What this task involves >> From the entries, copy each line that includes "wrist".

Data >>
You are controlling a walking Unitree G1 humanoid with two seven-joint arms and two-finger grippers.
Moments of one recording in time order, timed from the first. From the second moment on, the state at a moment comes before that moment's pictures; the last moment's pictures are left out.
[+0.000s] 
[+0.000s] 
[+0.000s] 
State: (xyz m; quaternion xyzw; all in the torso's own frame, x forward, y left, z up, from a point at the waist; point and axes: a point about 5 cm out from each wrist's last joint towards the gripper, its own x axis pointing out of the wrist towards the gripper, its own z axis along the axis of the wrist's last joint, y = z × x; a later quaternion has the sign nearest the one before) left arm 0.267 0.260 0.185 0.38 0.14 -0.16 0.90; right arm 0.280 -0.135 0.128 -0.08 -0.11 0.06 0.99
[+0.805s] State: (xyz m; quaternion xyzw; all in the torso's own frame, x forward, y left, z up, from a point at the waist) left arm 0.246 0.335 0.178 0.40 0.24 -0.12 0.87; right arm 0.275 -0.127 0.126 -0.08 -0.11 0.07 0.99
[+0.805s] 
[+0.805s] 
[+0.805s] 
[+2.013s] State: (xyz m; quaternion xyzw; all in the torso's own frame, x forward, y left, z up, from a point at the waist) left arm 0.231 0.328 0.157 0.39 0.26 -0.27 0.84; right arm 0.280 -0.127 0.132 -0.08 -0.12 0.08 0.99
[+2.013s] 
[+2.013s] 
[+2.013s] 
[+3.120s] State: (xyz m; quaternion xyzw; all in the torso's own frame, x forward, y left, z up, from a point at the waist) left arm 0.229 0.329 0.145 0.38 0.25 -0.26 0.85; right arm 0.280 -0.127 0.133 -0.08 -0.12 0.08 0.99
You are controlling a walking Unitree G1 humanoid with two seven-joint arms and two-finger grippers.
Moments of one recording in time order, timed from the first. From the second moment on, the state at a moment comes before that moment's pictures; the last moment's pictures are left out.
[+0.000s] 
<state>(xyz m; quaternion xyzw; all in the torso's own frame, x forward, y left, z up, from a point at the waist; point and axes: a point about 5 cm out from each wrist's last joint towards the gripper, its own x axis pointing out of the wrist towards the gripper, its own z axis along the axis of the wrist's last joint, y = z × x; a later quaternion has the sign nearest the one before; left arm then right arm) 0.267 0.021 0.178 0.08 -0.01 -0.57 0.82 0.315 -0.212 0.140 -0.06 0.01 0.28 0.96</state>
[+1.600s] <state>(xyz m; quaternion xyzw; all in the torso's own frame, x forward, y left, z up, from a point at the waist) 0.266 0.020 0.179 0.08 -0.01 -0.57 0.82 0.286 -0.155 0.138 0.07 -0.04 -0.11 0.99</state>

Answer area >>
State: (xyz m; quaternion xyzw; all in the torso's own frame, x forward, y left, z up, from a point at the waist; point and axes: a point about 5 cm out from each wrist's last joint towards the gripper, its own x axis pointing out of the wrist towards the gripper, its own z axis along the axis of the wrist's last joint, y = z × x; a later quaternion has the sign nearest the one before) left arm 0.267 0.260 0.185 0.38 0.14 -0.16 0.90; right arm 0.280 -0.135 0.128 -0.08 -0.11 0.06 0.99
<state>(xyz m; quaternion xyzw; all in the torso's own frame, x forward, y left, z up, from a point at the waist; point and axes: a point about 5 cm out from each wrist's last joint towards the gripper, its own x axis pointing out of the wrist towards the gripper, its own z axis along the axis of the wrist's last joint, y = z × x; a later quaternion has the sign nearest the one before; left arm then right arm) 0.267 0.021 0.178 0.08 -0.01 -0.57 0.82 0.315 -0.212 0.140 -0.06 0.01 0.28 0.96</state>

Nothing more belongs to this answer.